When synthesizing the RTL description, a so-called cell library is used, which may be subject to special confidentiality and licensing agreements in the case of commercial manufacturers and technologies used in today's industry. Students who wish to take advantage of the opportunity to have the developed chip manufactured after the second part of the practical course may have to sign a corresponding agreement. Students who do not wish to sign this agreement can alternatively use a cell library adapted for teaching or an open source alternative; the same learning outcomes are achieved; however, subsequent production cannot then be offered.
In addition to the technical aspects mentioned, students learn principles and techniques for project planning and project work (e.g. project structure planning, creation of requirements catalogs and specifications), as well as group work, such as the structural requirements for group work or the method of moderation.

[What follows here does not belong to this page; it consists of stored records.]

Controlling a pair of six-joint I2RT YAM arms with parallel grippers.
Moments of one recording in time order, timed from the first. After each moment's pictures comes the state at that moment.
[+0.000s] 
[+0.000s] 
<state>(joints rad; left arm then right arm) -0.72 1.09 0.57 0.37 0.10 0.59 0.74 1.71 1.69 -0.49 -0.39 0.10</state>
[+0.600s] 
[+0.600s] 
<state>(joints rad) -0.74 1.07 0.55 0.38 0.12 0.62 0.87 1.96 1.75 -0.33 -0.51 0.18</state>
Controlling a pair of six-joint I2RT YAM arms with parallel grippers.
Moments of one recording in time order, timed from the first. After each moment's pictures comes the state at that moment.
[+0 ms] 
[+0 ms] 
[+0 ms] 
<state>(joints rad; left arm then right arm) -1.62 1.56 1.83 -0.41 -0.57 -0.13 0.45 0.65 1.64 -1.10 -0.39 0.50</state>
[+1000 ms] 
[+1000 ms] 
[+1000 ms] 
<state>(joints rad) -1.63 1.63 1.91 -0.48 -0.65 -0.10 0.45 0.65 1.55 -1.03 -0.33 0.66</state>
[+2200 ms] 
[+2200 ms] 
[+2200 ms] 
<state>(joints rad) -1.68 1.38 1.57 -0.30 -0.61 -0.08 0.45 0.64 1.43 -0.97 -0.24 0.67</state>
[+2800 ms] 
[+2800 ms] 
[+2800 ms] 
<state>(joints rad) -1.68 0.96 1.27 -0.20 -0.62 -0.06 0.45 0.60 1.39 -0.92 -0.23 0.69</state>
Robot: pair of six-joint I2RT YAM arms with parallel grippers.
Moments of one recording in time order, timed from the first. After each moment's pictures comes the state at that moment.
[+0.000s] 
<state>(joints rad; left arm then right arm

HDL Chip Design Laboratory

The basics for the lab are taught in approximately two introductory seminars. In particular, the work steps to be carried out, the specifications to be achieved and the design tools used are presented. In approximately three further seminars, content relating to group work and project planning is taught. The internship project is carried out independently in small groups of approx. 5 students in the scope of self-study in free time allocation. There is a regular exchange with a supervisor in the form of approx. weekly seminars and individual support and tutorials in the lab room (e.g. personal support in solving difficult problems in individual design); in this context, problems of the groups with the design and project organization are discussed and solved together.

The academic achievement is shown in form of a project work (in a group of around 5 people) in which students demonstrate that they can develop a suitable RTL description based on an algorithmic description and a given specification and, from this, a netlist description of a digital circuit. In addition, functional tests for the design must be developed and successfully carried out.
The design steps and the tests must be documented. The written documentation of the design and tests must be submitted at the end of the module and comprises approximately 5 pages per student, in which the individual contributions to the project are presented. Successful completion of the individual subtask must be demonstrated in order to pass the coursework.
The project work also includes a presentation in which the students demonstrate that they can present and discuss the progress and results of the project in a clear manner and in way showing their expertise (in groups, approx. 20 - 25 minutes or approx. 5 minutes per student with subsequent discussion).

Suitable literature will be made available to students in the introductory course, depending on the project.